Quantitative Reasoning 2
Courses designated as satisfying the second stage of the QR requirement build upon the skills that students have mastered in QR1 (i.e., arithmetic, consumer issues, practical geometry, linear equations and linear growth, compound interest and exponential growth, data presentation and description, and basic probability and statistics). This can be accomplished in two ways (or a combination). First, a QR2 course might expand upon the ideas from QR1 in an applied setting, permitting students to see, in more depth, how these tools are used to solve problems in a specific discipline (or disciplines). Second, a QR2 course might build upon the skills covered in QR1 by increasing the breadth of quantitative skills that a student has mastered. In either case, QR2 courses will include the study of quantitative skills as a central and indispensable aspect of the course. The breadth and/or depth and the level of sophistication in a QR2 course should be above that of QR1, requiring students to master quantitative skills that are truly at the college level. Such skills might include, for example, one or more of the following:
- Study of rates of change in various systems with the aid of numerical methods, the calculus, and/or differential equations.

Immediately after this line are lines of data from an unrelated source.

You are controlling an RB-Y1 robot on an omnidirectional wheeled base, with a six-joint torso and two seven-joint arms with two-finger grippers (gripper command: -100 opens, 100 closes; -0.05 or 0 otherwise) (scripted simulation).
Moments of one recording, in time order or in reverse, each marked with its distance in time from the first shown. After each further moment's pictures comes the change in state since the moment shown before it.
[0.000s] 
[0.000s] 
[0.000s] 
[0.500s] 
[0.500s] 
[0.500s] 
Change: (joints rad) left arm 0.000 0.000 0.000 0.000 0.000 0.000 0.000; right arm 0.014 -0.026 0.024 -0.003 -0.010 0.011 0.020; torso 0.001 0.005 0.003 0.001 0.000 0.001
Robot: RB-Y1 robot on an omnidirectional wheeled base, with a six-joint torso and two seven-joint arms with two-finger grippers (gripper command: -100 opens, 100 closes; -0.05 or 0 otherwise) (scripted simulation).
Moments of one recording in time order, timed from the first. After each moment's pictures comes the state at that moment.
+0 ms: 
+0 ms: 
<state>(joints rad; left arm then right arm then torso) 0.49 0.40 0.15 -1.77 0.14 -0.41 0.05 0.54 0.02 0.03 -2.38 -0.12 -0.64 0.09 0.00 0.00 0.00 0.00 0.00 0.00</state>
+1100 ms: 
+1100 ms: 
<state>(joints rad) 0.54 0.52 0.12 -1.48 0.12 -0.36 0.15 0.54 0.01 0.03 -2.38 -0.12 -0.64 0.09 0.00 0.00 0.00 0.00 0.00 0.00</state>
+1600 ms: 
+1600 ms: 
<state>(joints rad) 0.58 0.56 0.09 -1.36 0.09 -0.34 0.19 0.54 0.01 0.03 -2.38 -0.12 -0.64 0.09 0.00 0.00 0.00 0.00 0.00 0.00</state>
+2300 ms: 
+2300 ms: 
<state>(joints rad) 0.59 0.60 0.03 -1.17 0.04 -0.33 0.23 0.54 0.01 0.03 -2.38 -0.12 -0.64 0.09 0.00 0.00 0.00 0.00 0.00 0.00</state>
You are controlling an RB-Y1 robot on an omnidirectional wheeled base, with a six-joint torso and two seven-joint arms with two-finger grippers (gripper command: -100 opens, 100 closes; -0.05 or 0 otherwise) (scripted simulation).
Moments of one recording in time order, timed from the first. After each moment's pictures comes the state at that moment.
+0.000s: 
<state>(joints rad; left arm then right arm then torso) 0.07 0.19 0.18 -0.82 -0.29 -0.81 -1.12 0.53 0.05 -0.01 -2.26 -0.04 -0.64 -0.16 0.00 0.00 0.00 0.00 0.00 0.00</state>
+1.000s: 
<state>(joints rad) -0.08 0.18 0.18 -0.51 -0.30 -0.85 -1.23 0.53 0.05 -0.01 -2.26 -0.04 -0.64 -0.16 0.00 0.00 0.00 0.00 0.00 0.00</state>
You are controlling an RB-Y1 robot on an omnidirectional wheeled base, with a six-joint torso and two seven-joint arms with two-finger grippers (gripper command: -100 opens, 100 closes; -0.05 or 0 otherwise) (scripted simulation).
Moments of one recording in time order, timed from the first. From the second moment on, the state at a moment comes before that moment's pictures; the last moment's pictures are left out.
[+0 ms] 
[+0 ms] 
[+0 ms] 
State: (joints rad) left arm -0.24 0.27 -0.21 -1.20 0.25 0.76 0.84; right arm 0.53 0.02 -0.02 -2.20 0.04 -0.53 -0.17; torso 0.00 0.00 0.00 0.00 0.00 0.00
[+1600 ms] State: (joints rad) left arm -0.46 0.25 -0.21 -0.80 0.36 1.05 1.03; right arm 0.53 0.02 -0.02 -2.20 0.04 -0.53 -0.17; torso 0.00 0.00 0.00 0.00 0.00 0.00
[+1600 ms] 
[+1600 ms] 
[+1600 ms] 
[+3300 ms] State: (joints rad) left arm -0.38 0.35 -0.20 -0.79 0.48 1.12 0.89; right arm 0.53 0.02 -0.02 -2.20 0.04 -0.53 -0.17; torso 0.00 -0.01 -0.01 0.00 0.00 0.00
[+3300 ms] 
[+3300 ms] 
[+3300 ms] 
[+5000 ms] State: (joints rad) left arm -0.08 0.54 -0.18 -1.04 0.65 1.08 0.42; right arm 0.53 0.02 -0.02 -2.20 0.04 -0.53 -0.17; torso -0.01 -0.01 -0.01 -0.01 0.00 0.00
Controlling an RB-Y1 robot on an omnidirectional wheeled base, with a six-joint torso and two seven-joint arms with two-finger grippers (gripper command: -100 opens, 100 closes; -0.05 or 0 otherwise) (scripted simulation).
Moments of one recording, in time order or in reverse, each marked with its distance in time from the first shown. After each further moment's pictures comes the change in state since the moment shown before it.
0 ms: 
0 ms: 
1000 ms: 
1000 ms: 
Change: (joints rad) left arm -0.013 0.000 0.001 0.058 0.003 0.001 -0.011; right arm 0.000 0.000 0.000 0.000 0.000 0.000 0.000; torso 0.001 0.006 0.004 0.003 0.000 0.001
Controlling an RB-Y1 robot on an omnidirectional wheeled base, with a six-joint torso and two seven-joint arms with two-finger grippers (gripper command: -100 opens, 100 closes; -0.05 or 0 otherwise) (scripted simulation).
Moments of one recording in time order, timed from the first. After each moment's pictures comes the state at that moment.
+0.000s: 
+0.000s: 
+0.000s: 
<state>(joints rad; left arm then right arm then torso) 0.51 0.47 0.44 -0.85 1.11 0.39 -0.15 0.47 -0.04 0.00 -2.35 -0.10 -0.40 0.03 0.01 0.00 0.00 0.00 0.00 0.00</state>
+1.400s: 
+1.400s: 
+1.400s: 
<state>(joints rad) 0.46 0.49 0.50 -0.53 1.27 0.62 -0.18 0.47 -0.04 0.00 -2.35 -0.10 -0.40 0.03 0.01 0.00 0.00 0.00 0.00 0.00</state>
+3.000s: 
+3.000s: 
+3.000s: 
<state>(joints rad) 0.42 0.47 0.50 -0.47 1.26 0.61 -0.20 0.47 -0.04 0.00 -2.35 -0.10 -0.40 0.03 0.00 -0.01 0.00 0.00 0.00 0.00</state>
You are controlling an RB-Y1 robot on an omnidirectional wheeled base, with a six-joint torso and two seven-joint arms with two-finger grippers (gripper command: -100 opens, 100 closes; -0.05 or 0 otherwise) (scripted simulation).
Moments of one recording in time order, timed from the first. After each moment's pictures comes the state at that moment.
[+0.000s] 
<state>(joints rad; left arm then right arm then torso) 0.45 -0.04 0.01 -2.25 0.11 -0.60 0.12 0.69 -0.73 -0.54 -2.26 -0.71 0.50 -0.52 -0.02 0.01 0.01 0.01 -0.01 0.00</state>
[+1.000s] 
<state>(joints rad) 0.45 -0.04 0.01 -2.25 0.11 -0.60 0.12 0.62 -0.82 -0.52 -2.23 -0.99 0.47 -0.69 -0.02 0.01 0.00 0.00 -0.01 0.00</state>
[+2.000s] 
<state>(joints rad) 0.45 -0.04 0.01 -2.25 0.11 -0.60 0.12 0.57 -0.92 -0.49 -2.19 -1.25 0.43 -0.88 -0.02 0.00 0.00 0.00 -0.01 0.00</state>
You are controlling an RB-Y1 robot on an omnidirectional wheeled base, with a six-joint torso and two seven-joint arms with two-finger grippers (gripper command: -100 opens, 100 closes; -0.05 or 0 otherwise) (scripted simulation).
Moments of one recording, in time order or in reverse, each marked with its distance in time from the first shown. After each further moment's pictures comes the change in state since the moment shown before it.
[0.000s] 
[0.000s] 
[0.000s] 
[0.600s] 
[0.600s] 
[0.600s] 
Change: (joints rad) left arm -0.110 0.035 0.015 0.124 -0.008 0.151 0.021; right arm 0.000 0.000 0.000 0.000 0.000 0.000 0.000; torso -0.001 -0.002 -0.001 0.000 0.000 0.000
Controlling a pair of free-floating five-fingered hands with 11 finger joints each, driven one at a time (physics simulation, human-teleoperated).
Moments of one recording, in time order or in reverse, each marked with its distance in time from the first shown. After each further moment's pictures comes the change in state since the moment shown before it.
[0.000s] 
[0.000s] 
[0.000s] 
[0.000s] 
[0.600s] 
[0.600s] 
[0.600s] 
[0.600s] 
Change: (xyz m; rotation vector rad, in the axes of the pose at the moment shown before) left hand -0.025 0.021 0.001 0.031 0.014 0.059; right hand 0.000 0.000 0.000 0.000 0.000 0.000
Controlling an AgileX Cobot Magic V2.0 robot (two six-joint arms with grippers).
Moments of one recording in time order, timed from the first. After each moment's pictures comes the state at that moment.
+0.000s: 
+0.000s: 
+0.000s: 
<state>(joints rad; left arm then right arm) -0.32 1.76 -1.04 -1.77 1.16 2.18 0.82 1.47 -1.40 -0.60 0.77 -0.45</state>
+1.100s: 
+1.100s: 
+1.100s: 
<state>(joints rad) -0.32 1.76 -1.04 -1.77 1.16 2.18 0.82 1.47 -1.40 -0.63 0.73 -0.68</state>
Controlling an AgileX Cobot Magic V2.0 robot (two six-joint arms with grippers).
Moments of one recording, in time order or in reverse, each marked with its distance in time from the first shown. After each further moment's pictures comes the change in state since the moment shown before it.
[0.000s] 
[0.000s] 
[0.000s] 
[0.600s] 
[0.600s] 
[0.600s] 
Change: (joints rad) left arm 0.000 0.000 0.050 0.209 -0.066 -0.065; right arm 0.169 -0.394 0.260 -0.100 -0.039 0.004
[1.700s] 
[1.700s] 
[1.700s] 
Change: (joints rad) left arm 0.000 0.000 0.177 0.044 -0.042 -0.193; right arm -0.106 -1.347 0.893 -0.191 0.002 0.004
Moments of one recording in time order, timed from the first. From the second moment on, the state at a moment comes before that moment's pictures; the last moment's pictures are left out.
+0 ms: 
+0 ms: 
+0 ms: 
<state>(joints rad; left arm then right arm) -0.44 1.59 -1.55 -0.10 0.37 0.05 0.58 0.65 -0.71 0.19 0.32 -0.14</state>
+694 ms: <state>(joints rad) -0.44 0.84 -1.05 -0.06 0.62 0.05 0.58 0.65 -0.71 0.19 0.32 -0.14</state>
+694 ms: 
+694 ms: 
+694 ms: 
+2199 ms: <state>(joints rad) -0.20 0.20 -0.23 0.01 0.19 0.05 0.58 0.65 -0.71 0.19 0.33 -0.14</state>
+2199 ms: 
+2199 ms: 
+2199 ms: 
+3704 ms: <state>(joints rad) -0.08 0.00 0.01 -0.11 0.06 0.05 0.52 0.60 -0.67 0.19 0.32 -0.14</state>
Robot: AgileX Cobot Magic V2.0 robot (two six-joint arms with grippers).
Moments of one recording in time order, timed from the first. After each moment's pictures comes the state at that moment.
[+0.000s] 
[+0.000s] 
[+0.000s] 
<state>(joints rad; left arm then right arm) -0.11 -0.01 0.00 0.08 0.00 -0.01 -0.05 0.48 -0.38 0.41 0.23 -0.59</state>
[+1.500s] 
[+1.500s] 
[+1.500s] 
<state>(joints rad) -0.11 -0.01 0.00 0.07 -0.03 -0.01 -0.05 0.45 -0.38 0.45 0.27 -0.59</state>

- The study of forms and shapes with the aid of geometry.
- The study of system behavior, competition, game strategies, and/or decision making, with the aid of probability theory.
- The study of measurement, data collection, cause and effect relationships, and/or patterns with the aid of statistical methods.
- The study of system properties that are expressed and evaluated with the aid of algebra.
- The study of resource allocation, planning and scheduling with the aid of linear programming.
Courses that satisfy the QR2 requirement need not necessarily exhibit a computing component, but its inclusion can enrich the content of the course. For example, the use of computers is encouraged to automate computation, test algorithms, and build and assess the validity of models of complex quantitative systems.